**Task directions**
Output a verbatim copy of the data, cut off after the line that contains "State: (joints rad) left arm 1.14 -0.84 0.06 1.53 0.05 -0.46".

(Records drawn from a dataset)
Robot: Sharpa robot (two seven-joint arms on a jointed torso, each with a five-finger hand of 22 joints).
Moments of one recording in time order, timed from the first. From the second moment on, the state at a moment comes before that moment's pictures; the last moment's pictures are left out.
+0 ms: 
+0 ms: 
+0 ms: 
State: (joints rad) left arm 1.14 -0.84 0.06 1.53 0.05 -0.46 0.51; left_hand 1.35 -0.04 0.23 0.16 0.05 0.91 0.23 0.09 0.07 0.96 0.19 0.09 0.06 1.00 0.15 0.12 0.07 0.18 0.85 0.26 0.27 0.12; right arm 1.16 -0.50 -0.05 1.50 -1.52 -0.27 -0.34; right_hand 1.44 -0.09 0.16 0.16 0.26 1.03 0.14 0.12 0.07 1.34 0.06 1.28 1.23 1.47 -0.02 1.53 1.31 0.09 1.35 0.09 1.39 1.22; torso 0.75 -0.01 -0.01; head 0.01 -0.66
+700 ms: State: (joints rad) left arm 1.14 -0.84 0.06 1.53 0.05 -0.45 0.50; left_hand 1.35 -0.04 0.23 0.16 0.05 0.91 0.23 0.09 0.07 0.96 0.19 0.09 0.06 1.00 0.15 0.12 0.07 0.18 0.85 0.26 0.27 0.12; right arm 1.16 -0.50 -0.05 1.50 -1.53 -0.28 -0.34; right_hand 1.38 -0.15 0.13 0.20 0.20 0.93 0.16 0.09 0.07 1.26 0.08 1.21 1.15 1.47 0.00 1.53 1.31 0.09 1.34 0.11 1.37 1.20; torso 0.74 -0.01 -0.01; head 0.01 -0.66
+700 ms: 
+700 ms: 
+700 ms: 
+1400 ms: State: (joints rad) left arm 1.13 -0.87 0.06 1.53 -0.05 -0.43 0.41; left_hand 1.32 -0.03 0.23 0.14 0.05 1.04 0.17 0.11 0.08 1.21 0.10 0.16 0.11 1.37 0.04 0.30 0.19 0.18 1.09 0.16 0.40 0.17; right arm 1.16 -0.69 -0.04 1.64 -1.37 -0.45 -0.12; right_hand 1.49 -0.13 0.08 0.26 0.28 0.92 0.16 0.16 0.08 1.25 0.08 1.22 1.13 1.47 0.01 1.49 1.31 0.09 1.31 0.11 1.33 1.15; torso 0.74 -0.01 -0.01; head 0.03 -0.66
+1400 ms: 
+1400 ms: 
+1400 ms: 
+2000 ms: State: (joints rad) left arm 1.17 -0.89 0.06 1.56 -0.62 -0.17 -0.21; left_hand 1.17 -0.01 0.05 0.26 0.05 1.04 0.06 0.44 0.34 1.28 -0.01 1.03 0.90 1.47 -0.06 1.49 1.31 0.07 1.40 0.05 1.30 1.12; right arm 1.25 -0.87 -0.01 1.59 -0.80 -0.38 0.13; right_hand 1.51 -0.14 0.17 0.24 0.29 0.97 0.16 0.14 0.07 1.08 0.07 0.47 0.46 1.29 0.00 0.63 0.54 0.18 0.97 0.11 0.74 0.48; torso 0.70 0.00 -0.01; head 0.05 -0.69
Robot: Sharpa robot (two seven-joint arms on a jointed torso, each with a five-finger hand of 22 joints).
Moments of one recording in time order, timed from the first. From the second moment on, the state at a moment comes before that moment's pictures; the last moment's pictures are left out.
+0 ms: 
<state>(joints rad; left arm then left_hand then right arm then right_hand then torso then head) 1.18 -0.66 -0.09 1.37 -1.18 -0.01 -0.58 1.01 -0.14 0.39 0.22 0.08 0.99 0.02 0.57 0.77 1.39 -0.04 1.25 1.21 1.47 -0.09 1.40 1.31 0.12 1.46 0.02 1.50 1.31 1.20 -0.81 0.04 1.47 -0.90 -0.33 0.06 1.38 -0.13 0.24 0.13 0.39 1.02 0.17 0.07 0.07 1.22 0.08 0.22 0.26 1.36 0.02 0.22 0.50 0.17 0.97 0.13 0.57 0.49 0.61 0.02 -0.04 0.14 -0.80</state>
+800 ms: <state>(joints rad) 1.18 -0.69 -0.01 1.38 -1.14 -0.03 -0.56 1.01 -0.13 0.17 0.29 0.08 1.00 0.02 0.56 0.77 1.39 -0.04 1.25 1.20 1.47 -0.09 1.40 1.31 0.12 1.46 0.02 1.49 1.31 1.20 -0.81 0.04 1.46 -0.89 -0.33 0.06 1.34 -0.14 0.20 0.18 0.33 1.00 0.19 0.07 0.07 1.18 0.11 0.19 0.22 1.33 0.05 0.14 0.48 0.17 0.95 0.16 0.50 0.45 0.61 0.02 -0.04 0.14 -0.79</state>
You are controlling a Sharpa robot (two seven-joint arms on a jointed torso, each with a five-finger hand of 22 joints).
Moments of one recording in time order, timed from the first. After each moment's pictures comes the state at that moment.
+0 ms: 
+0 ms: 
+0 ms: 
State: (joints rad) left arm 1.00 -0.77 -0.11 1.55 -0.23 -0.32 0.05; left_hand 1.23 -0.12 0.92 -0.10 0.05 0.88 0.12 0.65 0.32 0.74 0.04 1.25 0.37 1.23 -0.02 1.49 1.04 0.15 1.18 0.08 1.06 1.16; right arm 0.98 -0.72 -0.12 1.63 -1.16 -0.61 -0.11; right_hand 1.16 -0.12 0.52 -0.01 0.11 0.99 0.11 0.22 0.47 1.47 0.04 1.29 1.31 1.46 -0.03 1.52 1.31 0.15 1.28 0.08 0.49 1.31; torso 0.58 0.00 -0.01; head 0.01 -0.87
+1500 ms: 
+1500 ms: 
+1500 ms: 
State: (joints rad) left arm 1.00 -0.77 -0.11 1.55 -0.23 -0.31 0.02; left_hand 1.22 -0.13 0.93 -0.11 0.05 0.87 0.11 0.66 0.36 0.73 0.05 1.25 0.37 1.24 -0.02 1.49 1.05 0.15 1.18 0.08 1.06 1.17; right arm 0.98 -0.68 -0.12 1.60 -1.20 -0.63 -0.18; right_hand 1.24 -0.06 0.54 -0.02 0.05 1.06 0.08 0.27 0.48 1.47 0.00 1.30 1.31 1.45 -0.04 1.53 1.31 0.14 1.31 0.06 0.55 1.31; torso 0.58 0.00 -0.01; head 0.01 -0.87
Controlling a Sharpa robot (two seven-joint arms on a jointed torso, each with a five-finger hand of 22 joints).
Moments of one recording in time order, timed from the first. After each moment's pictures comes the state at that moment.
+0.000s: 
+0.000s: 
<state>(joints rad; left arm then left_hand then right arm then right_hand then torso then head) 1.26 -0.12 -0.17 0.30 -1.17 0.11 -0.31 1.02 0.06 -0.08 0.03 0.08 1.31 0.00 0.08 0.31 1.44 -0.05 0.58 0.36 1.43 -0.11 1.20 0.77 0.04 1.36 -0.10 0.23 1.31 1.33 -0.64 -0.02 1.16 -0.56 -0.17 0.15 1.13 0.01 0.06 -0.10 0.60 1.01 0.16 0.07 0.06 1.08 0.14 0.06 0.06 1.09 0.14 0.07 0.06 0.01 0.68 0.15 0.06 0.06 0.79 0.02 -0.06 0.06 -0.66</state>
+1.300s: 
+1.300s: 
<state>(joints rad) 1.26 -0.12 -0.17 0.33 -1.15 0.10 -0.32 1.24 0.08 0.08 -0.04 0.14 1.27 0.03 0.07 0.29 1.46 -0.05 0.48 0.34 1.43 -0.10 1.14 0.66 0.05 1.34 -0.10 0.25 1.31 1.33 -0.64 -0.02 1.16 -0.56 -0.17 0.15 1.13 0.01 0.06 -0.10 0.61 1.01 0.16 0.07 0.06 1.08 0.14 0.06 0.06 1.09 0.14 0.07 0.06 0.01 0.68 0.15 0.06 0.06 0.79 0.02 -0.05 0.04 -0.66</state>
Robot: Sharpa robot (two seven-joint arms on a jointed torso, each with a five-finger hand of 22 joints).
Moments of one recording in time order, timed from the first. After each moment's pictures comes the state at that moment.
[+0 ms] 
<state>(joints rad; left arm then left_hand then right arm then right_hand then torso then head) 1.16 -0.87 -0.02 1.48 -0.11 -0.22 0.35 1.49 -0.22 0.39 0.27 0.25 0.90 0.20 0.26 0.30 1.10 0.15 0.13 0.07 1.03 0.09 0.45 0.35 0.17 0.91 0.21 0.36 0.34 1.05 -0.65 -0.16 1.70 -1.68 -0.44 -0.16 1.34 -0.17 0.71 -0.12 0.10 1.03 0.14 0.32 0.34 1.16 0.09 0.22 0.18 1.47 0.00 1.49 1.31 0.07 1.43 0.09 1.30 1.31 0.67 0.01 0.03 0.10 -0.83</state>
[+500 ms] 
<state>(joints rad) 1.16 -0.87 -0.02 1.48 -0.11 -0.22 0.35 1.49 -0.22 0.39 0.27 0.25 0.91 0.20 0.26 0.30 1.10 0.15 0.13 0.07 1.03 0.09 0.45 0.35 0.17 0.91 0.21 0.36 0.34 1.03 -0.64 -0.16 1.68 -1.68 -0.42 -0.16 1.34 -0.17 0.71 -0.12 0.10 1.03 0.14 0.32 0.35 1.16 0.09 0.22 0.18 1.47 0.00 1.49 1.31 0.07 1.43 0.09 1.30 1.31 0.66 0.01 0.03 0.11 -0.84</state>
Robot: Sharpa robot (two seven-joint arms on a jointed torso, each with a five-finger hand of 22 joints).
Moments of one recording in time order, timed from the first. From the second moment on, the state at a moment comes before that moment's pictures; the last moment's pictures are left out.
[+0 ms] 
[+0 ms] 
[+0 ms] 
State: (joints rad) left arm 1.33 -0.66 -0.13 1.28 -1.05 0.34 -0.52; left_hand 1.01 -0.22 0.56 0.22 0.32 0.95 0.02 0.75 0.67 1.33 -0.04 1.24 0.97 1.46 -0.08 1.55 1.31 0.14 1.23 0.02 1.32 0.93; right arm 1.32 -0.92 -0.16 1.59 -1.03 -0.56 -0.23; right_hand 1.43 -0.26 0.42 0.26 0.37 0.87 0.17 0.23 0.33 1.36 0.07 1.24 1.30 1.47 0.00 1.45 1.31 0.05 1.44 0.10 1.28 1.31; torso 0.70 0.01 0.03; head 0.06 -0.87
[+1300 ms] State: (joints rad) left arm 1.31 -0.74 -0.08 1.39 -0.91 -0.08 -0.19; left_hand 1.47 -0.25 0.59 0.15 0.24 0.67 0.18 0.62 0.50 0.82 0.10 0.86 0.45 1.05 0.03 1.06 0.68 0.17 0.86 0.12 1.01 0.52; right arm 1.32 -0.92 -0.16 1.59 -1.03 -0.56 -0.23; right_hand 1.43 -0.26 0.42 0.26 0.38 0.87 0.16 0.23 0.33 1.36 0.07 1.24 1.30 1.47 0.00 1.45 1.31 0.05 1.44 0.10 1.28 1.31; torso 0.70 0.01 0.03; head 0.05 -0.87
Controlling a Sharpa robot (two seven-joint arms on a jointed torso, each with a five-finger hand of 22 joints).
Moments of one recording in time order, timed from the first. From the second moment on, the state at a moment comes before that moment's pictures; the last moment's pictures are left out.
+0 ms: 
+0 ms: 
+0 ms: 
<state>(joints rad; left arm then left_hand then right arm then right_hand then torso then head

**Answer to the exercise**
Robot: Sharpa robot (two seven-joint arms on a jointed torso, each with a five-finger hand of 22 joints).
Moments of one recording in time order, timed from the first. From the second moment on, the state at a moment comes before that moment's pictures; the last moment's pictures are left out.
+0 ms: 
+0 ms: 
+0 ms: 
State: (joints rad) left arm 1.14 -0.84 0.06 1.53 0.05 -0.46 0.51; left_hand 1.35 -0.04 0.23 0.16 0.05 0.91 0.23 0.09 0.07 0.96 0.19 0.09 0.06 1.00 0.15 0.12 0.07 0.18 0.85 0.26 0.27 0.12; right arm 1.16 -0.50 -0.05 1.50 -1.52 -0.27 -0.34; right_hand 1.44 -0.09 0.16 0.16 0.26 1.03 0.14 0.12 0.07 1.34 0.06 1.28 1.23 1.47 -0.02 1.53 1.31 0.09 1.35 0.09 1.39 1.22; torso 0.75 -0.01 -0.01; head 0.01 -0.66

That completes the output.